Reversed Selection Process: The new proposed process would reverse the H-1B selection process. USCIS would begin the filing season by first selecting H-1B regular cap applications, including those registrations eligible for the H-1B advanced degree cap exemption. Then, USCIS will select the 20,000 cap-exempt advanced degree petitions.
In the proposed rule, DHS intends the change in the registration process to produce more H-1B petitions that are selected for beneficiaries for master’s degree or higher degrees. Specifically, DHS estimates that the change will increase the number of master’s degree or higher beneficiaries, with degrees from U.S. institutions, by 16 percent annually. In addition to an increase in the number of H-1B beneficiaries with higher degrees, DHS intends to waive the initial fees for pre-registration in order to save administration costs. DHS estimates that the change would save petitioners a range from $47.3 million to $75.5 million in filing fees. In addition, USCIS would save $1.6 million in processing costs.
Although these savings are attractive, some employers may experience difficulties employing foreign nationals with bachelor degrees or degrees from outside the U.S.. While it is uncertain if the new rule will apply to the 2019 filing season, the proposed rule is open for public comment until January 2ndof 2019.
The United States Citizenship and Immigration Service (USCIS) and the Department of Homeland Security (DHS) are being sued by several colleges over changes to administrative policies changes related to foreign students. In August this year, USCIS changed the method by which USCIS officers calculated unlawful presence accrued by students (J-1, F-1, and M-1). This left many students who had experienced a temporary lapse in status vulnerable to unlawful presence accrual. The plaintiffs claim that the new policy unfairly penalizes students “acting in good faith” with re-entry bans up to ten years.
After August 9thof this year, students on J-1, F-1, and M-1 visas became vulnerable for unlawful presence, an immigration status that if held for more than 180 days, results in a three year ban from the United States.
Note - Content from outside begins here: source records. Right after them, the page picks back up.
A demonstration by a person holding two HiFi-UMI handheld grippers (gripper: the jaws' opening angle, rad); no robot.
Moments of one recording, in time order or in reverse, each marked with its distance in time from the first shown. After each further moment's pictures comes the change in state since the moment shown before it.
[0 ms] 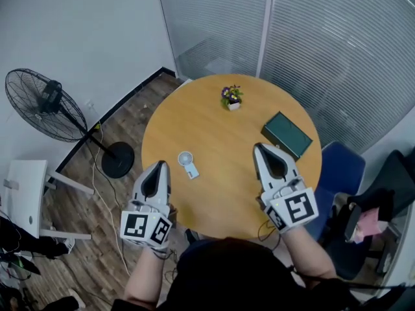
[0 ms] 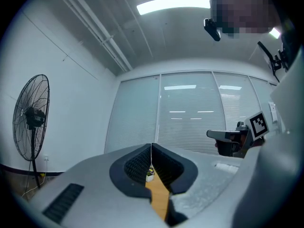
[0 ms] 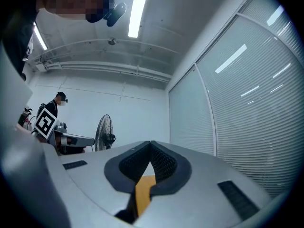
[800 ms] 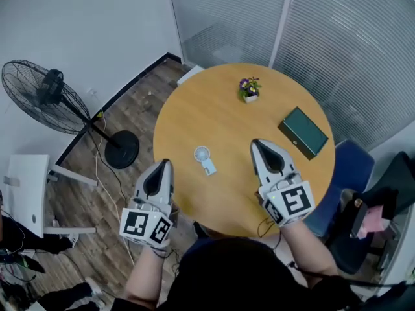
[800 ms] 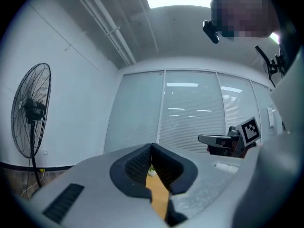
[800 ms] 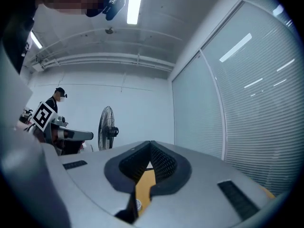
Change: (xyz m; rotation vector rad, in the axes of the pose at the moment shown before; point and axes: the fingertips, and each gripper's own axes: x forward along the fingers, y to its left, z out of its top) left arm 0.001 0.093 -0.012 -0.047 0.064 -0.037; right arm 0.095 0.057 -0.048 0.029 0.105 0.024
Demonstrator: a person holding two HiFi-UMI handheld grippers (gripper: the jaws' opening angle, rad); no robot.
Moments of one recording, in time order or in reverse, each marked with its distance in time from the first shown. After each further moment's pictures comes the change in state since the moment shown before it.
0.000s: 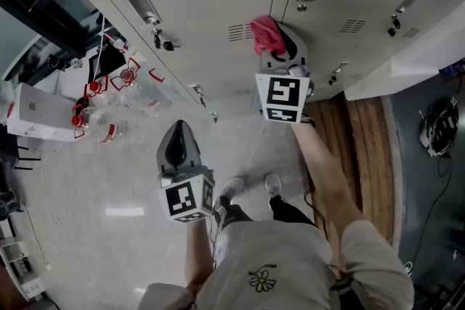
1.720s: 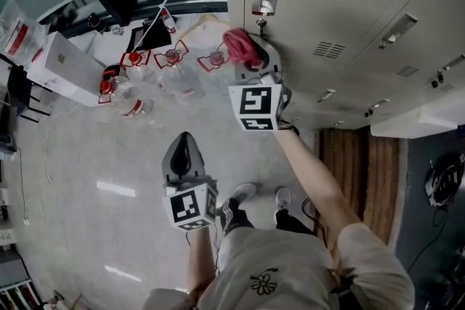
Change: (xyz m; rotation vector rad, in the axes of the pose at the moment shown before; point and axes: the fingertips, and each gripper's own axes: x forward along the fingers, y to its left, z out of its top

The policy change made students accrue unlawful presence beginning:
On the day they no longer pursue a course of study or the authorized activity indicated by their visa, or the day after they engage in an unauthorized activity;
The day after completing the course of study or program, including any authorized practical training plus any “authorized grace period;”
The day after their I-94 expires, if the F, J, or M nonimmigrant was admitted for a certain period; or
The day after either an immigration judge or Board of Immigration Appeals, orders them to be excluded, deported, or removed, regardless if the decision is appealed.
USCIS claims the changes were meant to hold students accountable for violating the terms of their visas. However, the plaintiffs in the lawsuit find the policy change to be unfair to students accused of status violations.
The colleges serving as the complainants, Guilford College, Guilford College International Club, The New School, Foothill-De Anza Community College District, and Haverford College claim that the policy change affects both their students and the overall financial health of the higher education institutions. Currently in the District Court of Middle North Carolina, the lawsuit awaits response from DHS representatives. A representative for Haverford College, stated in an interview that the policy “irreparably disrupted [the] students’ educational plans, and Haverford has lost tuition as a result.” The plaintiffs aim to return unlawful presence accrual regulations to those predating the August 9thchange.